Nothing should be left out: repeat all the data exactly.

*** TASK INPUTS ***

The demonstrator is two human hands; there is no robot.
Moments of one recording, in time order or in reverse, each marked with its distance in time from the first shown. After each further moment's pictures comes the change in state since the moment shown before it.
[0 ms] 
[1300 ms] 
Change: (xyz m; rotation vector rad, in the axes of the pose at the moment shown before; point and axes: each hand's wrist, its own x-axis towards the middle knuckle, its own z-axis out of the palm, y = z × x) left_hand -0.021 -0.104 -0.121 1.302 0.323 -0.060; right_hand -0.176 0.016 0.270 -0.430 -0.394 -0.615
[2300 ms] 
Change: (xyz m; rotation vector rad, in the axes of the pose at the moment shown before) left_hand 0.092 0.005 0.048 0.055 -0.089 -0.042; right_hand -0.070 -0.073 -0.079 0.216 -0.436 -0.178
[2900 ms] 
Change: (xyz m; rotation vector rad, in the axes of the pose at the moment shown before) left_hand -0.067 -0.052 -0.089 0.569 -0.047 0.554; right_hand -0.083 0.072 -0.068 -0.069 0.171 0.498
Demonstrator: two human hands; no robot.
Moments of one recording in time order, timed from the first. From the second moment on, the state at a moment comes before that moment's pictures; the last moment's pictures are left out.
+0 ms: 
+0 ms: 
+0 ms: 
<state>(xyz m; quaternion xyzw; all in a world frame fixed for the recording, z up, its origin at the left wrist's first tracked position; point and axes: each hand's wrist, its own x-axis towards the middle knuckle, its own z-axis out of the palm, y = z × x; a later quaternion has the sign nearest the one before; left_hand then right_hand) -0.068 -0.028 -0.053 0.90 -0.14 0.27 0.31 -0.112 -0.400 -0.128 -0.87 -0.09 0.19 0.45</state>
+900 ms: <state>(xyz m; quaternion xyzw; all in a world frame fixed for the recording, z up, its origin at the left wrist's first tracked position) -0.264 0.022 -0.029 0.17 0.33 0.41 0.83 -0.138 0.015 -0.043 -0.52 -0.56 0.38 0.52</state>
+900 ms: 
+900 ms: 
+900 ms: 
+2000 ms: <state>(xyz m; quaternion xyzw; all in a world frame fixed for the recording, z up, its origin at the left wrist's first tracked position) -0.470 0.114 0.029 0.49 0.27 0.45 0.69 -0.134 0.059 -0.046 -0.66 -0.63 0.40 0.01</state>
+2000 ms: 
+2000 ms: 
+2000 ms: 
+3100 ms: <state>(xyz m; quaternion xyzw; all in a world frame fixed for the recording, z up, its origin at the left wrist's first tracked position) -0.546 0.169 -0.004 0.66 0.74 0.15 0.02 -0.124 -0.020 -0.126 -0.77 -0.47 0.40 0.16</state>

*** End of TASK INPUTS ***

◆ **SOLVED PROBLEM**:
The demonstrator is two human hands; there is no robot.
Moments of one recording, in time order or in reverse, each marked with its distance in time from the first shown. After each further moment's pictures comes the change in state since the moment shown before it.
[0 ms] 
[1300 ms] 
Change: (xyz m; rotation vector rad, in the axes of the pose at the moment shown before; point and axes: each hand's wrist, its own x-axis towards the middle knuckle, its own z-axis out of the palm, y = z × x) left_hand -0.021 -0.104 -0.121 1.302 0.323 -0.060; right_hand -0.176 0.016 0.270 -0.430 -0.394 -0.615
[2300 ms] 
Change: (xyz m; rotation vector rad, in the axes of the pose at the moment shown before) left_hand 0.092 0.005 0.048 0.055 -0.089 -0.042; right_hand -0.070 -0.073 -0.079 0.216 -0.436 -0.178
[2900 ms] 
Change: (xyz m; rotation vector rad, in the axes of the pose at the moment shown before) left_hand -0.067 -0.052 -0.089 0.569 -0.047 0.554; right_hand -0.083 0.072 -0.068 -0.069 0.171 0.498
Demonstrator: two human hands; no robot.
Moments of one recording in time order, timed from the first. From the second moment on, the state at a moment comes before that moment's pictures; the last moment's pictures are left out.
+0 ms: 
+0 ms: 
+0 ms: 
<state>(xyz m; quaternion xyzw; all in a world frame fixed for the recording, z up, its origin at the left wrist's first tracked position; point and axes: each hand's wrist, its own x-axis towards the middle knuckle, its own z-axis out of the palm, y = z × x; a later quaternion has the sign nearest the one before; left_hand then right_hand) -0.068 -0.028 -0.053 0.90 -0.14 0.27 0.31 -0.112 -0.400 -0.128 -0.87 -0.09 0.19 0.45</state>
+900 ms: <state>(xyz m; quaternion xyzw; all in a world frame fixed for the recording, z up, its origin at the left wrist's first tracked position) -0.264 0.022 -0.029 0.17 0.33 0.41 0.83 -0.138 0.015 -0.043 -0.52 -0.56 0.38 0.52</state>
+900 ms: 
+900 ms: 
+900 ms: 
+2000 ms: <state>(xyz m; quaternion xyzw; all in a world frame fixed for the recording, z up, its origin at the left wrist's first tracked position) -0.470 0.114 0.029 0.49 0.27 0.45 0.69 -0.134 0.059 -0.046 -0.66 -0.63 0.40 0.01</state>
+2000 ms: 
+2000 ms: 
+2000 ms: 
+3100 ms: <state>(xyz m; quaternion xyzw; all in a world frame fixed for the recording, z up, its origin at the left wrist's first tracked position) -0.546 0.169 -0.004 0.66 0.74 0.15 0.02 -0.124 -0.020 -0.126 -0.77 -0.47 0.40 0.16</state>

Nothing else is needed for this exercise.